При сем стояли с малой разборчивостью подписи: "Франчишка Лефорт... Олехсашка Меньшиков... Фетка Троекуров... Петрушка Алексеев... Автамошка Головин... Вареной Мадамкин..."
Неделю плыли мимо казачьих городков, стоявших на островах посреди Дона, миновали - Голубой, Зимовейский, Цимлянский, Раздоры, Маныч... На высоком правом берегу увидели раскаты, плетни и дубовые стены Черкасска. Здесь бросили якоря и три дня поджидали отставшие паузки.
Стянув караван, двинулись к Азову. Ночь была мягкая, непроглядная, пахло дождем и травами. Трещали кузнечики. Странно вскрикивали ночные птицы. На головной галере Лефорта никто не спал, трубок не курили, не шутили. Медленно всплескивали весла.

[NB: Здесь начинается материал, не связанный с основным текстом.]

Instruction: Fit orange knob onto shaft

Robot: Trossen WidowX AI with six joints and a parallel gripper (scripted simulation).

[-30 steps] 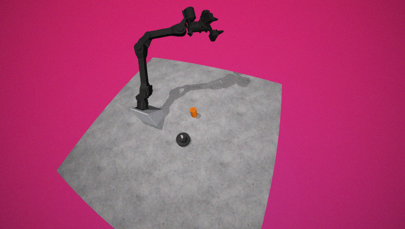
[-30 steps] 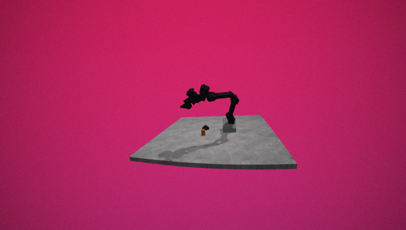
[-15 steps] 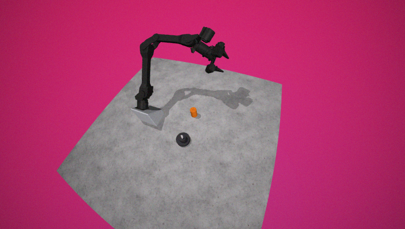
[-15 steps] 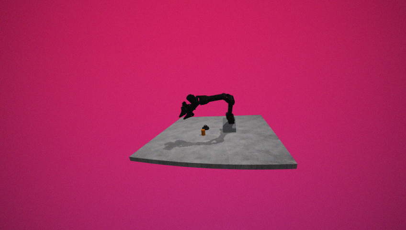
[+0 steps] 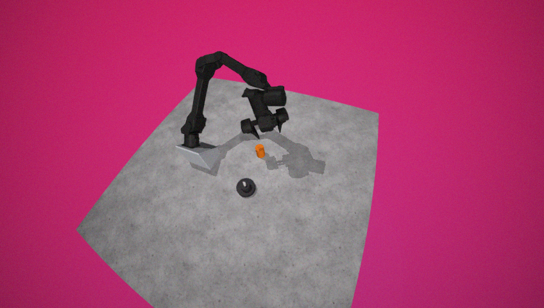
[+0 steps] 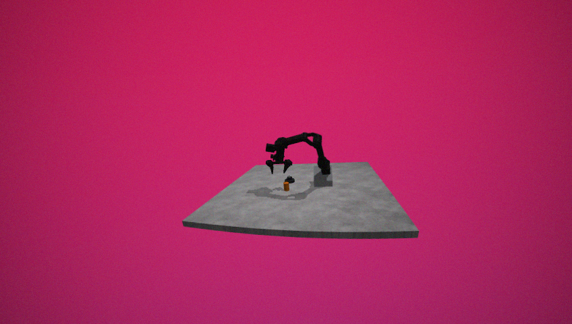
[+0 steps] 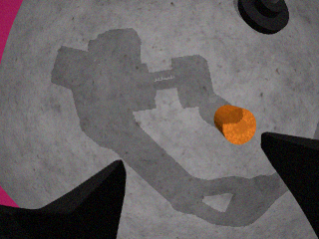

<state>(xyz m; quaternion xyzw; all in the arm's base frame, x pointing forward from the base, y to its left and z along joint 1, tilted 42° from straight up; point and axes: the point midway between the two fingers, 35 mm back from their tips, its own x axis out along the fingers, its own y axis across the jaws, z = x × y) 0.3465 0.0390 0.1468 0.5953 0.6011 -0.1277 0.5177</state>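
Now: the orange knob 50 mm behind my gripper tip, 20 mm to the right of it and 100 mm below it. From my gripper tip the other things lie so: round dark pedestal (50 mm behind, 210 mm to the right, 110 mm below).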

В первый раз Петр всею кожею ощутил жуть опасности. Близко по берегу двигалась темнота, какие-то очертания. Вглядываясь, слышал шорох листвы. Оттуда из тьмы вот-вот зазвенит тетива татарского лука! Поджимались пальцы на ногах. Далеко на юге полыхнул в тучах грозовый свет. Грома не донесло. Лефорт сказал:
- Утром услышим пушки генерала Гордона.
Под утро небо очистилось. Казак-кормчий направил галеру, - за нею весь караван, - рекой Койсогой. Дон остался вправо. Поднялось жаркое солнце, река будто стала полноводнее, берега отодвинулись, растаяла мгла над заливными лугами. Впереди за песками опять появилась сияющая полоса Дона. На косогорах виднелись полотняные палатки, телеги, лошади. Вились флаги. Это был главный военный лагерь, поставленный Гордоном, - Митишева пристань, - в пятнадцати верстах от Азова.

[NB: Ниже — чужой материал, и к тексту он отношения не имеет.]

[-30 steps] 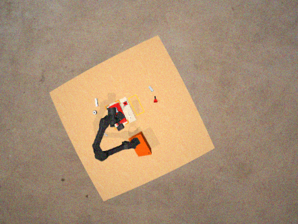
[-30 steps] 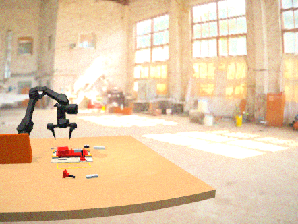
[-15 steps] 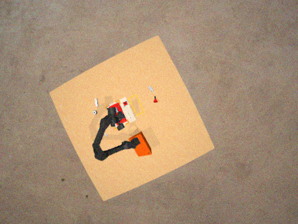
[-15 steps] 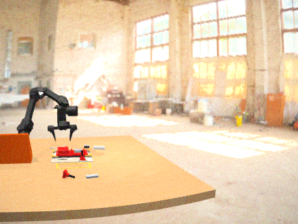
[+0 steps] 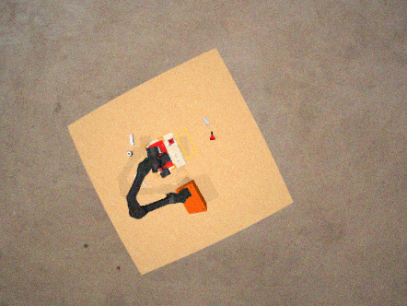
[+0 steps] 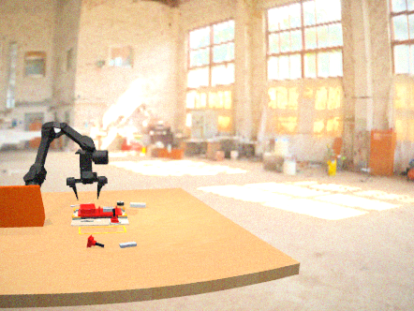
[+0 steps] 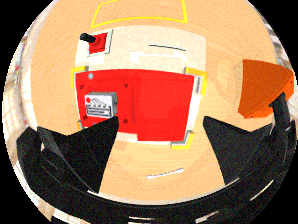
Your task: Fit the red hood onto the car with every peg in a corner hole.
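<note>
My gripper tip is 40 mm above the red hood. From my gripper tip the other things lie so: jig (70 mm below, 50 mm ahead, 10 mm to the right); then white bar (260 mm ahead, 130 mm to the left, 70 mm below); then grey engine block (90 mm ahead, 60 mm below).
</note>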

Петр сам выстрелил из носовой пушки, - ядро мячиком поскакало по воде. Поднялась стрельба из ружей и пушек по всему каравану. Петр кричал срывающимся баском: "Греби, греби..." Весла гнулись дугой, солдаты гребли, уронив головы.
В Митишевой пристани войска выгрузились. Усталые сол- даты засыпали прямо на песке, унтер-офицеры поднимали их палками. Скоро забелели палатки, дымки костров потянуло на реку. Петр, Лефорт и Головин с тремя казачьими сотнями поскакали за холмы в укрепленный лагерь Гордона - на половине пути до Азова. Пестрый шатер генерала издали виднелся на кургане.
По пути валялись лошади, пронзенные стрелами, сломанные телеги. Уткнулся в полынь маленький, голый по пояс, татарин с запекшимся затылком. Конь под Петром захрапел, косясь. Казаки рассказывали:
- Как выйдут наши обозы из Митишей, - татарва и напускает тучей. Эти места самые тяжелые... Вона, - указывали нагайками, - зa холмами-то маячут... Они... Гляди, сейчас напустят...
Всадники погнали лошадей к кургану. У шатра стоял Гордон в стальных латах, в шлеме с перьями, подзорная труба уперта в бок. Морщинистое лицо - строгое и важное. Заиграли рожки, ударили пушки. С кургана, как на ладони, был виден залив, озаренный закатным солнцем, тонкие минареты и серо-желтые стены Азова; пожарище на месте слободы, сожженной турками в день подхода русских; перед крепостью по бурым холмам тянулись изломанные линии траншеи и пятиугольники редутов. В дали безветренного залива стояли с упавшими парусами многопушечные высокие корабли. Гордон указал на них:
- На прошлой неделе турки подвезли морем из Кафы полторы тысячи янычар. Нынче эти корабли подошли с войсками ж... Мы вчера взяли языка, - врет ли, нет, - в крепости тысяч шесть войск да татарская конница в степи. Недохвачи у них ни в чем - море ихнее... Голодом крепость не возьмешь.
- Возьмем штурмом, - сказал Лефорт, взмахнув перчаткой.
Головин уверенно поддакнул:
- На ура возьмем... Эко диво...
Петр очарованно глядел на пелену Азовского моря, на стены, на искры полумесяцев на минаретах, на корабли, на пышный свет заката. Казалось, - ожили любимые в детстве картинки, в яви вот она - неведомая земля!
- Ну, а ты как, Петр Иванович? Чего молчишь? Возьмем Азов?
- Нужно взять, - ответил Гордон, жестко собирая морщины у рта.
Из шатра принесли карту, положили на барабан. Генералы нагнулись. Петр отчертил ногтем места, где стоять войскам: Гордону посреди - шагах в пятистах от крепости, Лефорту - по левую руку, Головину - по правую.